Então, e se o Canadá não fosse o 51º estado norte-americano, mas o 28º Estado-Membro da União Europeia? Como é evidente, a ideia não é minha e tem ganho eco na imprensa internacional nas últimas semanas. Nestes parágrafos que se seguem, vou ignorar a profunda improbabilidade desta empreitada, apresentando apenas o que tanto os povos europeus, como o povo canadiano, teriam a ganhar com este alargamento.

Num momento em que Trump aperta o cerco à Gronelândia e a sua readesão à UE é uma possibilidade, em que as autoridades islandesas admitem um referendo à entrada na União para 2027 e em que os processos de adesão dos países dos Balcãs Ocidentais e da Ucrânia avançam significativamente; o assédio da administração americana às instituições canadianas dever-nos-ia fazer colocar esta hipótese em cima da mesa.

Numa altura em que a NATO volta ao seu estado de “morte cerebral”, citando o Presidente Macron de 2019, a adesão canadiana ao projeto europeu facilitaria o aparecimento de um bloco militar e geográfico alternativo com significado. A ideia poderia passar por um exército ‘europeu’ (nesta circunstância o ‘europeu’ teria de ser substituído por ‘atlantista’, ou algo do género) na base de uma cooperação reforçada por parte dos países que quisessem ser parte integrante. Deve-se lembrar que a Irlanda, a Áustria, Malta e Chipre não fazem parte da NATO.

Talvez não saibam que o Canadá é o segundo maior país do mundo, apenas menor que a Rússia e com sensivelmente o dobro da área da União Europeia. Ao mesmo tempo, tem apenas menos de 10% da nossa população, tendo apenas 4 vezes mais habitantes que Portugal. Para além disto, passaria automaticamente a ser o nono maior PIB per capita em PPC, bem como o oitavo maior IDH da União Europeia.

Da mesma forma, o Canadá é o terceiro país com maiores reservas de petróleo do mundo, com mais de 10% das reservas de barris globais, bem como o terceiro maior exportador mundial de trigo e o nono maior exportador de bens agrícolas. Neste sentido, os desafios para a UE seriam notáveis, tanto pela gestão de energia mais barata, ainda que mais poluente, em seu território, como para a sustentabilidade económica e política da PAC.

Reforço ainda que o Canadá é uma Monarquia Constitucional e continua a ter como seu Chefe de Estado o Rei de Inglaterra. A adesão reaproximaria a UE da coroa britânica e reacenderia, certamente, o debate sobre o regresso do Reino Unido ao projeto europeu, crucial para a afirmação militar e económica da Europa.

Por outro lado, nós, europeus, podemos oferecer ao Canadá aquilo que mais lhe falta: pessoas.
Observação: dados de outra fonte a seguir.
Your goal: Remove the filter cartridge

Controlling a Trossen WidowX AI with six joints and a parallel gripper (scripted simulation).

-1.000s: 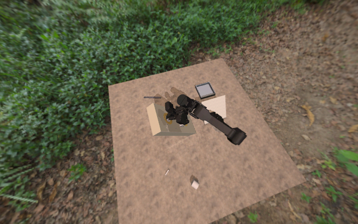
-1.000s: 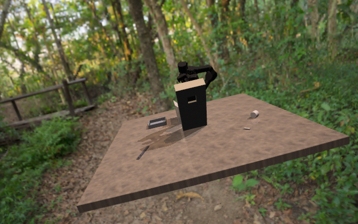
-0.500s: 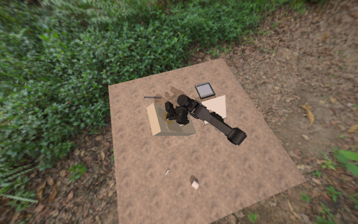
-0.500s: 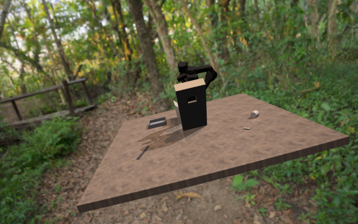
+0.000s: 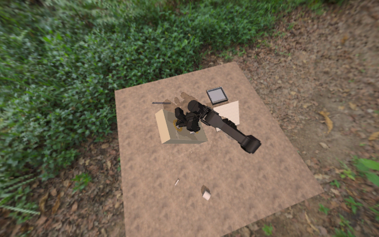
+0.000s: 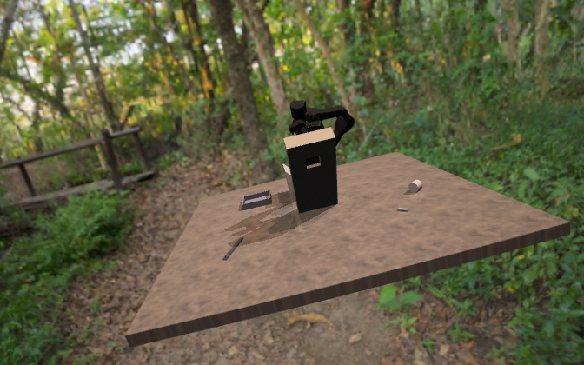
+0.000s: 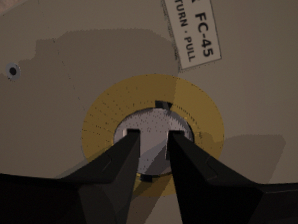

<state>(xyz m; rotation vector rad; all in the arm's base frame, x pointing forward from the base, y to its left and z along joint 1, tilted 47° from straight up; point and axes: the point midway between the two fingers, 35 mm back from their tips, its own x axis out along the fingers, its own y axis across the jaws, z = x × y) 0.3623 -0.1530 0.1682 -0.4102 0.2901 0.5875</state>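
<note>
The round grey filter cartridge lies 1 cm below my gripper tip and 1 cm ahead of it. Also, from my gripper tip: small pin (30 cm to the left, 28 cm below, 9 cm ahead); grey tray (43 cm behind, 30 cm to the right, 27 cm below).
</note>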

Se hoje o Canadá ainda é a nona maior economia do mundo, projeta-se que, em 2100, possa estar apenas entre as 20 maiores. Aí, apenas uma União Europeia coesa e abrangente poderá disputar posições e liderança, nas suas mais variadas formas, com a China, os EUA e a Índia. Temos a oferecer um projeto assente num Estado social forte, uma moeda mais robusta e ainda as características significativas inovações na regulação.

John Lennon diria ‘You may say I’m a dreamer’, mas os desafios geopolíticos e económicos das próximas décadas serão brutais. Só com um mundo Atlântico unido e disponível poderemos enfrentá-los. Este texto serviu, apenas, como exposição de um caminho, mesmo que improvável ou não crível. No mundo que se desenha, esta pode não ser uma ideia tão absurda quanto parece.

No entanto, de algo estou certo, é mais o que nos une, do que aquilo que nos separa e se queremos ser competitivos e uma força capaz de garantir a paz, teremos mesmo de olhar em nosso redor e encontrar novos aliados ou reforçar as amizades com os povos irmãos.